◆ Exercise requirements: Scan the records below. Copy every line in which the word "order" appears.

◆ Saved entries:

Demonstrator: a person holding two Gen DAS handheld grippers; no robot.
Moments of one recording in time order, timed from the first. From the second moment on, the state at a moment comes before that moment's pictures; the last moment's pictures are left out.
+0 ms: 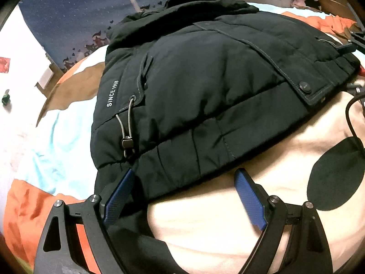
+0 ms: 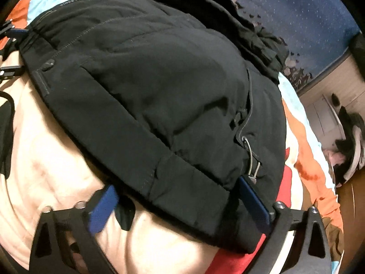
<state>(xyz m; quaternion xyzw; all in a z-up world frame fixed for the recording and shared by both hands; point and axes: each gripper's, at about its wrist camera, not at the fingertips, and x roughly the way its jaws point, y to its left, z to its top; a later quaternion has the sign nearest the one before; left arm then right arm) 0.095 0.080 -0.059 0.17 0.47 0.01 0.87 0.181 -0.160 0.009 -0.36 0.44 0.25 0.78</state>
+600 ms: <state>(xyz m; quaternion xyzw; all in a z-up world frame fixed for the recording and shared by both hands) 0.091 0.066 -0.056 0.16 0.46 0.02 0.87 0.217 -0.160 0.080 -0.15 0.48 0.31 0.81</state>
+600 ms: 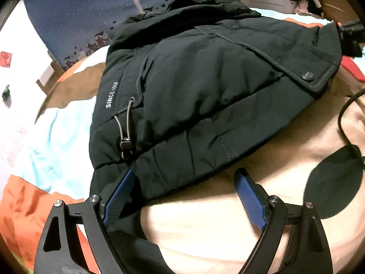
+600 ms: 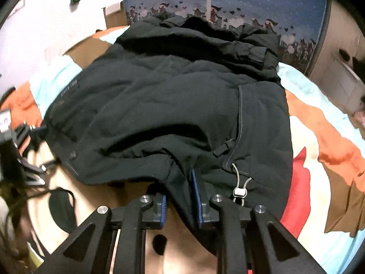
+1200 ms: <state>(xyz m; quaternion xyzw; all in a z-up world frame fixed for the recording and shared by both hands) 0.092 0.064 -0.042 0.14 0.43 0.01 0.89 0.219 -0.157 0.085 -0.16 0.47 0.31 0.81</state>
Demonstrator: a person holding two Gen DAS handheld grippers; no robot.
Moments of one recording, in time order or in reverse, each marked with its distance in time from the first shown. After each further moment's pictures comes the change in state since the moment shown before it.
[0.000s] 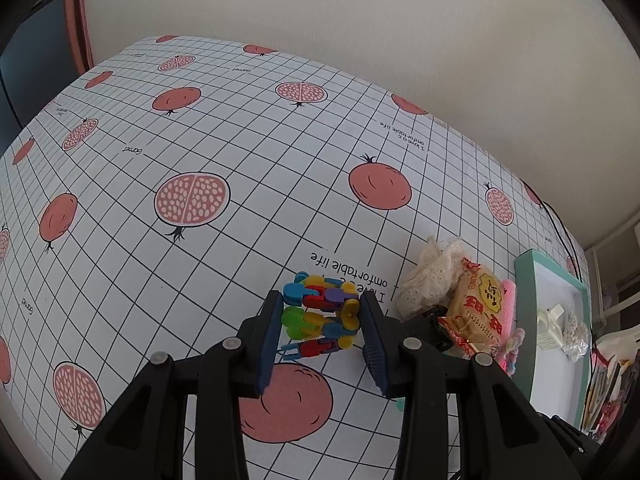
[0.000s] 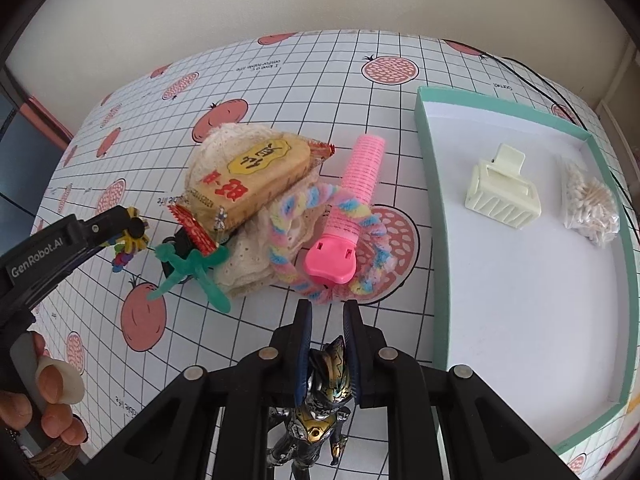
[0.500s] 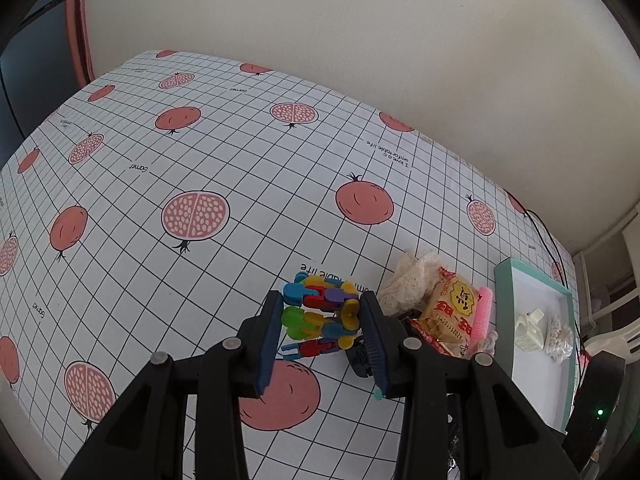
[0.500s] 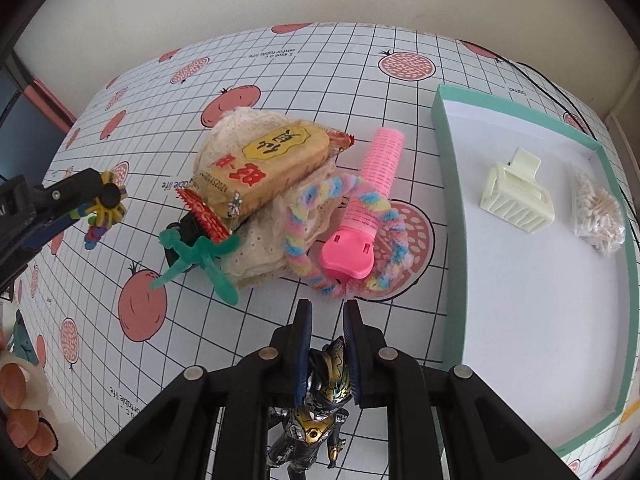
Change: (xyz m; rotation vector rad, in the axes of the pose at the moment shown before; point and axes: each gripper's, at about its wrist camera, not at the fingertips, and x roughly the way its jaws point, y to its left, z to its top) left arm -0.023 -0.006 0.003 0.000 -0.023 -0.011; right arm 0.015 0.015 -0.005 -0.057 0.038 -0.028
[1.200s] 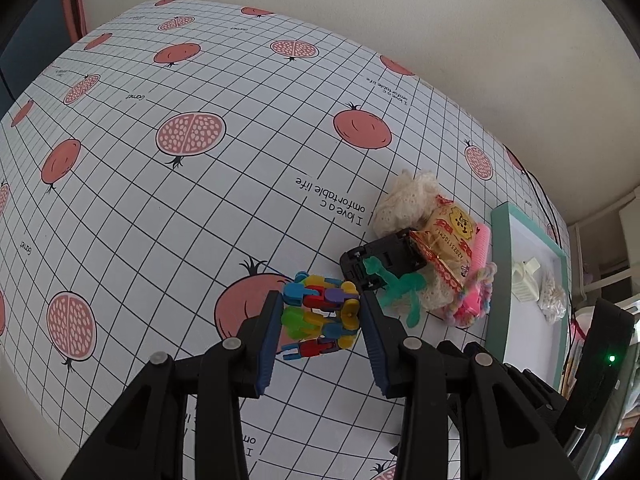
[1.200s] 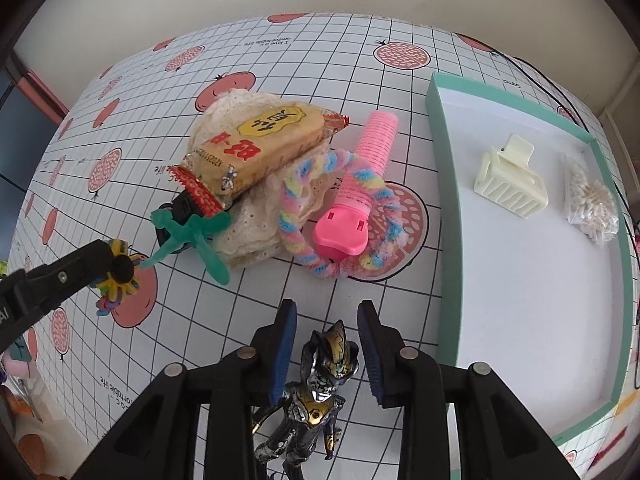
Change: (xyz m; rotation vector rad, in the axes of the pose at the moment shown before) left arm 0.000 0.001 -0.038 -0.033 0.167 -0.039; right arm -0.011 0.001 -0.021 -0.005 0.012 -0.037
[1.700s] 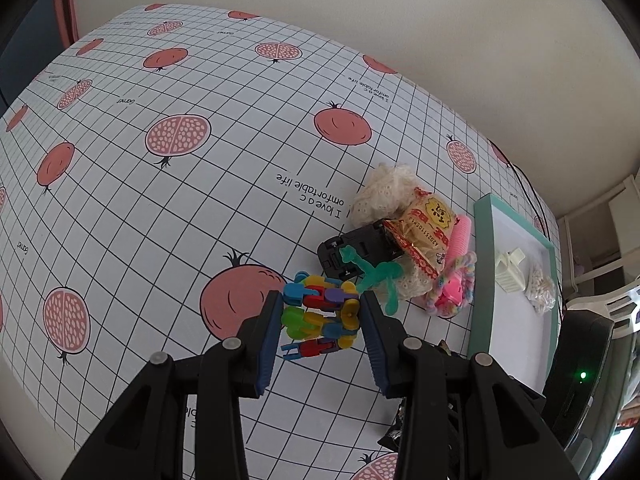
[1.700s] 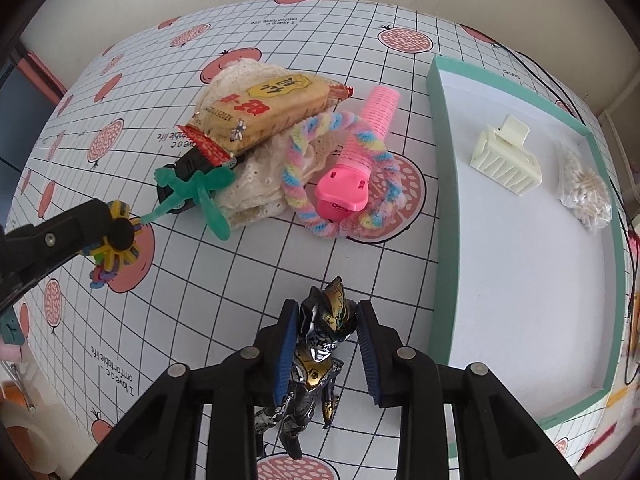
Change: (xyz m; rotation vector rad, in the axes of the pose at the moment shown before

◆ Result for this task:
Moments of one recording in time order, timed from the first. From the second moment on, the state at a moment comes before that moment's pictures; the last moment's pictures are left out.
Moments of one recording, in time order or in reverse, each marked with its distance in time from the first shown. After each further moment's pictures comes the change in state since the moment shown before it.

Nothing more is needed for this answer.